▸ **Task to complete**: When you return the material, keep every line exactly as it is and omit the pictures.

▸ **Data block**:
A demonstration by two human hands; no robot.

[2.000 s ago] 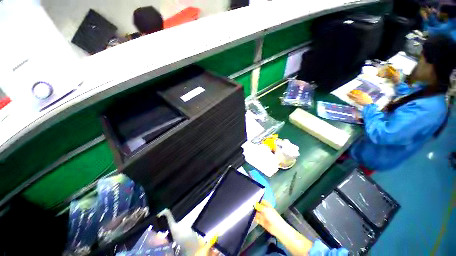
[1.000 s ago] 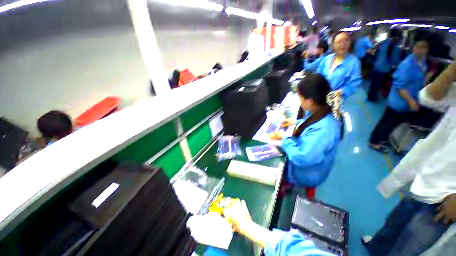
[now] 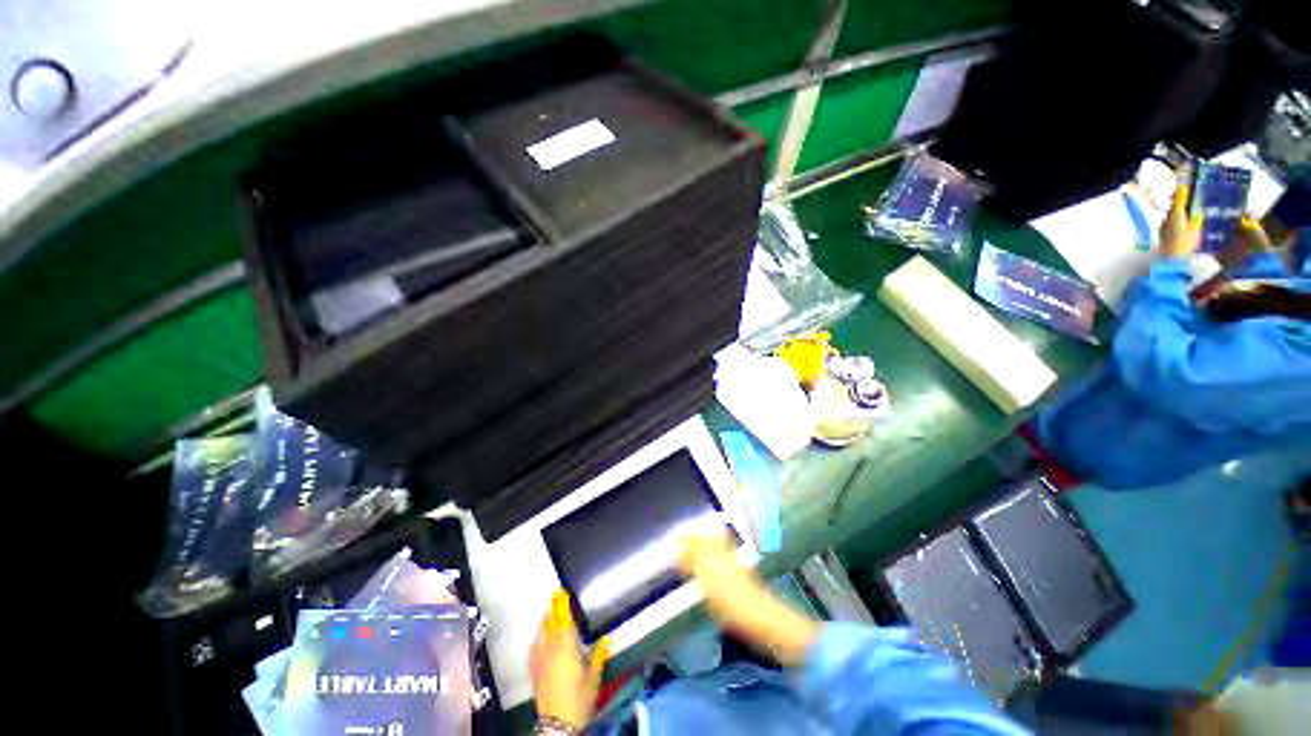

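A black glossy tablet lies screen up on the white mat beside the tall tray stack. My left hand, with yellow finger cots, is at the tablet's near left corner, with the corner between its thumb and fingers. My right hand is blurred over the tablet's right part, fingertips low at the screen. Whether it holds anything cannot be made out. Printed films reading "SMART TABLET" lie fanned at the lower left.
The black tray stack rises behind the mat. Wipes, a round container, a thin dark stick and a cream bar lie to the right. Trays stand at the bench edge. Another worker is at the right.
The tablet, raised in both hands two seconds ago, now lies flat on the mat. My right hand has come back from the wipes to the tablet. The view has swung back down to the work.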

▸ **Task result**:
A demonstration by two human hands; no robot.

[2.000 s ago] 
[1.000 s ago] 
[now] 

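A black glossy tablet lies screen up on the white mat beside the tall tray stack. My left hand, with yellow finger cots, is at the tablet's near left corner, with the corner between its thumb and fingers. My right hand is blurred over the tablet's right part, fingertips low at the screen. Whether it holds anything cannot be made out. Printed films reading "SMART TABLET" lie fanned at the lower left.
The black tray stack rises behind the mat. Wipes, a round container, a thin dark stick and a cream bar lie to the right. Trays stand at the bench edge. Another worker is at the right.
The tablet, raised in both hands two seconds ago, now lies flat on the mat. My right hand has come back from the wipes to the tablet. The view has swung back down to the work.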

Here the output is complete.